WORK REQUIRED — Please output every line of the material as it stands, without the pictures.
***** INFORMATION PROVIDED
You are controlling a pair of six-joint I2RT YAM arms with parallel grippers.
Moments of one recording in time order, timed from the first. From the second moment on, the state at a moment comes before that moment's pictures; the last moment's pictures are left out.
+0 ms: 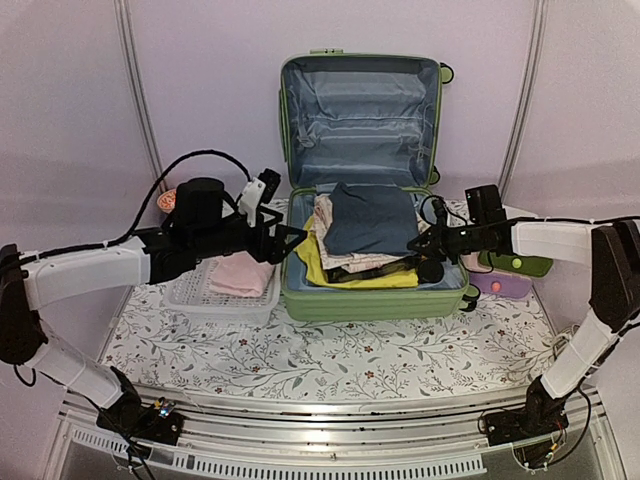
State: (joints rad) left arm -0.71 1.40 0.99 0.11 0.17 -0.05; right arm 0.29 1.63 1.04 -0.10 -0.67 0.61
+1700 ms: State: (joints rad) left arm -1.05 1.94 1.17 0.68 -0.06 0.58; right arm 0.59 1.31 0.94 -0.07 -0.52 1.01
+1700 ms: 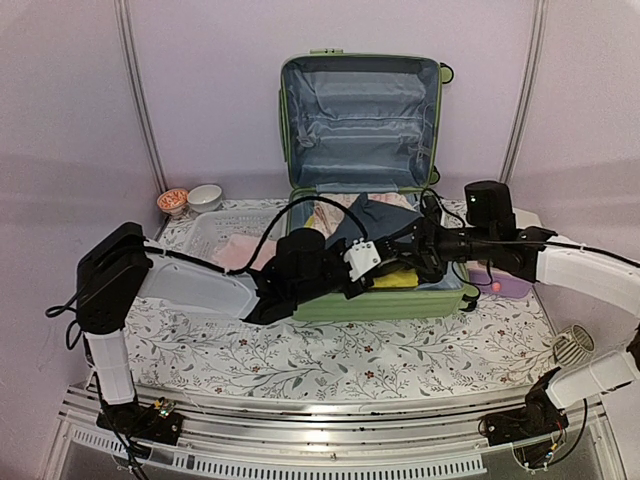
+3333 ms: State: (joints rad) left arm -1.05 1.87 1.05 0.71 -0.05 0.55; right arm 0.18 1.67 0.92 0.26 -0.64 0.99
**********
WRITTEN SOLUTION —
You are controlling a pair of six-joint I2RT YAM arms with parallel grippers.
Moments of one recording in time order, timed from the first. From the second moment on, the state at a moment comes before that moment's pictures; the last moment's pictures are left out.
+0 ms: 
State: (joints rad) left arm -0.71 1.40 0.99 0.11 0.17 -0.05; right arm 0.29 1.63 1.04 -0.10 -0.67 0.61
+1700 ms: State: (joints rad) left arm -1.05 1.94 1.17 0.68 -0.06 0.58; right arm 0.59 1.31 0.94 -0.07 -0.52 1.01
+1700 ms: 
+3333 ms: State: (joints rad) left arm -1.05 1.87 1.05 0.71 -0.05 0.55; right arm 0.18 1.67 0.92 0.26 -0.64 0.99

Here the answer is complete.